**Exercise requirements**
The records should be copied out again with no alteration.

**Given records**
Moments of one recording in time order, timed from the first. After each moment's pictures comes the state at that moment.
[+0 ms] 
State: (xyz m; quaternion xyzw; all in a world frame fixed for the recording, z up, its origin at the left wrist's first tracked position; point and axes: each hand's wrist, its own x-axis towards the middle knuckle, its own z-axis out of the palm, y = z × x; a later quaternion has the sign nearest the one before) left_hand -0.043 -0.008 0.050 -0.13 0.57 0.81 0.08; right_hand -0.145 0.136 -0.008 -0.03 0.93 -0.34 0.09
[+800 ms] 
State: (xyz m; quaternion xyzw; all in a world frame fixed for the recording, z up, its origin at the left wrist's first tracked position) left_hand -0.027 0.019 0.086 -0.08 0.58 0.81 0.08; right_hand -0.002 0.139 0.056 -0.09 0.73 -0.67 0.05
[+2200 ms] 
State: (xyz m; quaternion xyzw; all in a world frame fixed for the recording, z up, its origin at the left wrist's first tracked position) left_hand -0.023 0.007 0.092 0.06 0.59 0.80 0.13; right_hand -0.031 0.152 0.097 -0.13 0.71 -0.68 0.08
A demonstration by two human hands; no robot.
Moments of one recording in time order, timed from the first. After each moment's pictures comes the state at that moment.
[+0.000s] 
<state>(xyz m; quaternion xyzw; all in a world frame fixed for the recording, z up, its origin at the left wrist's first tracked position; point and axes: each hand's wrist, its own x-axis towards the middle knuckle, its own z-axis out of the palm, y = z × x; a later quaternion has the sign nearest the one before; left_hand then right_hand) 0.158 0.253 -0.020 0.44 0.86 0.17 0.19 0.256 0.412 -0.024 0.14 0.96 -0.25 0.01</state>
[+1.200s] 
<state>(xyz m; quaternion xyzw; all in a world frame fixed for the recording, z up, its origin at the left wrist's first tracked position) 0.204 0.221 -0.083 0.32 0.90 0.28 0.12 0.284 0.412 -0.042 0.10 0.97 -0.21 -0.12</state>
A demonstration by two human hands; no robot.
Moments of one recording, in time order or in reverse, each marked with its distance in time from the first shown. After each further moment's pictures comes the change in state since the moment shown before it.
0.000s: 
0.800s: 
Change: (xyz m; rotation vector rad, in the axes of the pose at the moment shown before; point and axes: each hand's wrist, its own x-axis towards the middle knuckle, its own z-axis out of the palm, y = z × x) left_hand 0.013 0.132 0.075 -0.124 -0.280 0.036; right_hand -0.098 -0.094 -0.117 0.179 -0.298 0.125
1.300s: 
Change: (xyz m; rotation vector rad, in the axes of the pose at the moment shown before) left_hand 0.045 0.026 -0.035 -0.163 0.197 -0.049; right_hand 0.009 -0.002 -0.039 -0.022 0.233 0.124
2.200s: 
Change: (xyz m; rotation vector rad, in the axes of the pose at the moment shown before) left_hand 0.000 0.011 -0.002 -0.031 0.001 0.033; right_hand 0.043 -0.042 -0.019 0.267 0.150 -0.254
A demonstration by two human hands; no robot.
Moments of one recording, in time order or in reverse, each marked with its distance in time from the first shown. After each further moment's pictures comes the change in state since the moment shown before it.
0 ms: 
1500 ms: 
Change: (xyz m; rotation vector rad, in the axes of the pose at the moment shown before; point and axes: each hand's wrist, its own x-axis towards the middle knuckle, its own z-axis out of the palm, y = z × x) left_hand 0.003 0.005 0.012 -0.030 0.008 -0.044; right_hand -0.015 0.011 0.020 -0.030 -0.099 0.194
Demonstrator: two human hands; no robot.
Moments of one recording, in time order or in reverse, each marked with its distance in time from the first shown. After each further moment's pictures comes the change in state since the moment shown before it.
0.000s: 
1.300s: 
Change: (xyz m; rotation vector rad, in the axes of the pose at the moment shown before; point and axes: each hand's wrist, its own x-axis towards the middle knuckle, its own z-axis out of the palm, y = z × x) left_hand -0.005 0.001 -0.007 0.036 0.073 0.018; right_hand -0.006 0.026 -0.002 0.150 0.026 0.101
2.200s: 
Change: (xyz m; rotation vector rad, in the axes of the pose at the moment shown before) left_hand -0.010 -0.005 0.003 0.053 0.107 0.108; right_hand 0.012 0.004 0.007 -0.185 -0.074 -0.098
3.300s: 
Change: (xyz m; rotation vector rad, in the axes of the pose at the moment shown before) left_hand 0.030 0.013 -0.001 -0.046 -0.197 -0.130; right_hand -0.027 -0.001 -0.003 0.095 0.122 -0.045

**Written answer**
Moments of one recording in time order, timed from the first. After each moment's pictures comes the state at that moment.
[+0 ms] 
State: (xyz m; quaternion xyzw; all in a world frame fixed for the recording, z up, its origin at the left wrist's first tracked position; point and axes: each hand's wrist, its own x-axis towards the middle knuckle, its own z-axis out of the palm, y = z × x; a later quaternion has the sign nearest the one before) left_hand -0.043 -0.008 0.050 -0.13 0.57 0.81 0.08; right_hand -0.145 0.136 -0.008 -0.03 0.93 -0.34 0.09
[+800 ms] 
State: (xyz m; quaternion xyzw; all in a world frame fixed for the recording, z up, its origin at the left wrist's first tracked position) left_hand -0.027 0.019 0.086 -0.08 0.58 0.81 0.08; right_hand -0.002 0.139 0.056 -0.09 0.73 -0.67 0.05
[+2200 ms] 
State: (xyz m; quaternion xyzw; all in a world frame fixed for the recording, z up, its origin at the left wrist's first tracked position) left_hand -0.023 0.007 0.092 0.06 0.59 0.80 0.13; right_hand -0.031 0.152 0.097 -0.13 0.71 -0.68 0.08
A demonstration by two human hands; no robot.
Moments of one recording in time order, timed from the first. After each moment's pictures comes the state at that moment.
[+0.000s] 
<state>(xyz m; quaternion xyzw; all in a world frame fixed for the recording, z up, its origin at the left wrist's first tracked position; point and axes: each hand's wrist, its own x-axis towards the middle knuckle, its own z-axis out of the palm, y = z × x; a later quaternion has the sign nearest the one before; left_hand then right_hand) 0.158 0.253 -0.020 0.44 0.86 0.17 0.19 0.256 0.412 -0.024 0.14 0.96 -0.25 0.01</state>
[+1.200s] 
<state>(xyz m; quaternion xyzw; all in a world frame fixed for the recording, z up, its origin at the left wrist's first tracked position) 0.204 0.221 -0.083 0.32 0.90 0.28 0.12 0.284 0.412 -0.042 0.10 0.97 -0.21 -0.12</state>
A demonstration by two human hands; no robot.
Moments of one recording, in time order or in reverse, each marked with its distance in time from the first shown. After each further moment's pictures comes the change in state since the moment shown before it.
0.000s: 
0.800s: 
Change: (xyz m; rotation vector rad, in the axes of the pose at the moment shown before; point and axes: each hand's wrist, its own x-axis towards the middle knuckle, its own z-axis out of the palm, y = z × x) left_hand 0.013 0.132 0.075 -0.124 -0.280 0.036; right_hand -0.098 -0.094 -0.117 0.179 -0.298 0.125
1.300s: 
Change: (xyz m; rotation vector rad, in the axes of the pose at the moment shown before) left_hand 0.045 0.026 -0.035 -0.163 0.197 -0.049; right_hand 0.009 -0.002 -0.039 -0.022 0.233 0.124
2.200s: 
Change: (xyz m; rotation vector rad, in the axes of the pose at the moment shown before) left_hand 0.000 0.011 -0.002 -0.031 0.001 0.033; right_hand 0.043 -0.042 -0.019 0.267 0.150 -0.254
A demonstration by two human hands; no robot.
Moments of one recording, in time order or in reverse, each marked with its distance in time from the first shown. After each further moment's pictures comes the change in state since the moment shown before it.
0 ms: 
1500 ms: 
Change: (xyz m; rotation vector rad, in the axes of the pose at the moment shown before; point and axes: each hand's wrist, its own x-axis towards the middle knuckle, its own z-axis out of the palm, y = z × x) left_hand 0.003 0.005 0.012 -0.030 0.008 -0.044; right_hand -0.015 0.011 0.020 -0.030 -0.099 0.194
Demonstrator: two human hands; no robot.
Moments of one recording, in time order or in reverse, each marked with its distance in time from the first shown. After each further moment's pictures comes the change in state since the moment shown before it.
0.000s: 
1.300s: 
Change: (xyz m; rotation vector rad, in the axes of the pose at the moment shown before; point and axes: each hand's wrist, its own x-axis towards the middle knuckle, its own z-axis out of the palm, y = z × x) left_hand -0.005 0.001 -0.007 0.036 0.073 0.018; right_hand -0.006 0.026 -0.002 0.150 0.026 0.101
2.200s: 
Change: (xyz m; rotation vector rad, in the axes of the pose at the moment shown before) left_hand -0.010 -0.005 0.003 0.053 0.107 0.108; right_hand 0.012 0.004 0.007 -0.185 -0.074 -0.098
3.300s: 
Change: (xyz m; rotation vector rad, in the axes of the pose at the moment shown before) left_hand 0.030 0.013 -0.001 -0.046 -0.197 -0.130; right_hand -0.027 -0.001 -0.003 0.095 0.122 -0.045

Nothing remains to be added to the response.